Gather all lines from the material that contain the word "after".

Recorded data —
Start of Block

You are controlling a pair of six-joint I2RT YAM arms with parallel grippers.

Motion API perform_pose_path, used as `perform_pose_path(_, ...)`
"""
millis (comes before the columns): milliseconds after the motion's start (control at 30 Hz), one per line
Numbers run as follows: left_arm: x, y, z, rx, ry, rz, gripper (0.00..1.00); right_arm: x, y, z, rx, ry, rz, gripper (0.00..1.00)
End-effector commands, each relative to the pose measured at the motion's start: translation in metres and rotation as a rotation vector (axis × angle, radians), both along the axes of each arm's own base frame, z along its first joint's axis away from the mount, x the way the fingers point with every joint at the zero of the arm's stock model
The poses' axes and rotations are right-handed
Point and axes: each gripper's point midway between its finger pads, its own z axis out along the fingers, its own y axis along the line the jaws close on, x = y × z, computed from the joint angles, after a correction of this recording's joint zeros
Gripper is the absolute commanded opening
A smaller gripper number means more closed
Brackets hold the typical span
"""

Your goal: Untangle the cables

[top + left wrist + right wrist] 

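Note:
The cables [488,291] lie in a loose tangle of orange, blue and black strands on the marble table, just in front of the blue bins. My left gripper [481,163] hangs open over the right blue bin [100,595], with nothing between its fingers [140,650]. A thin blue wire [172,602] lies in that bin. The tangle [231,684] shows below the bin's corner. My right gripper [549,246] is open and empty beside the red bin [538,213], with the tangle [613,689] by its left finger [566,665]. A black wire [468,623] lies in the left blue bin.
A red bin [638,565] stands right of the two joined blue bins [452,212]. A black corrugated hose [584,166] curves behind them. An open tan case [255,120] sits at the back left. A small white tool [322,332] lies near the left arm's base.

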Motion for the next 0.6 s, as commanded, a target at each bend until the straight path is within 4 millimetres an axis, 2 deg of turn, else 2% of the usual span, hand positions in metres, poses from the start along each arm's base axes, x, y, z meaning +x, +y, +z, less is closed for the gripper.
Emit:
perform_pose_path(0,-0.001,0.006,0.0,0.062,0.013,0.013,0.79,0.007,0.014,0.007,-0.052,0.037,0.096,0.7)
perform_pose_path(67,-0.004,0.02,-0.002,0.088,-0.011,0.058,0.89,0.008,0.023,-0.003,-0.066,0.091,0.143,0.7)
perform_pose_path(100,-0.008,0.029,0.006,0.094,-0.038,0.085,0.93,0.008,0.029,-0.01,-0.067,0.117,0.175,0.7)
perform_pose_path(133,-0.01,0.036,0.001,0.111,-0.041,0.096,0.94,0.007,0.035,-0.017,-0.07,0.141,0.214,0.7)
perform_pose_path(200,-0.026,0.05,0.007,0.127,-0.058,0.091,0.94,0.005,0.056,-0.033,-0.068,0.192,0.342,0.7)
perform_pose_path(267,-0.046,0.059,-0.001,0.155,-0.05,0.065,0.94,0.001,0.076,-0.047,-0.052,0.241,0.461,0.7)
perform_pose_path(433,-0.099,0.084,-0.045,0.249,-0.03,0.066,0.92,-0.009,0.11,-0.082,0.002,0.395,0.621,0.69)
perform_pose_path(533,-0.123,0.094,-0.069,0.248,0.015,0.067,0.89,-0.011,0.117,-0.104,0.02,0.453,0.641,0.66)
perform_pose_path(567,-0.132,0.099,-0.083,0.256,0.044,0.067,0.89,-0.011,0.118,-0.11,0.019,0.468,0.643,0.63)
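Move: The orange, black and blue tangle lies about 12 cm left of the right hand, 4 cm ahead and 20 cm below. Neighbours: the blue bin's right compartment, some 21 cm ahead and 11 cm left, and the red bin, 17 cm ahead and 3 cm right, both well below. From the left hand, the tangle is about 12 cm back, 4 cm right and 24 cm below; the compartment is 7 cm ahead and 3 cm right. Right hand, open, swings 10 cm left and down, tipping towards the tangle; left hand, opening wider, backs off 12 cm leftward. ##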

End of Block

Result for this task —
millis (comes before the columns): milliseconds after the motion's start (control at 30 Hz), one per line
Point and axes: each gripper's point midway between its finger pads, its own z axis out along the fingers, its own y axis along the line the jaws close on, x = y × z, computed from the joint angles, after a correction of this recording's joint zeros

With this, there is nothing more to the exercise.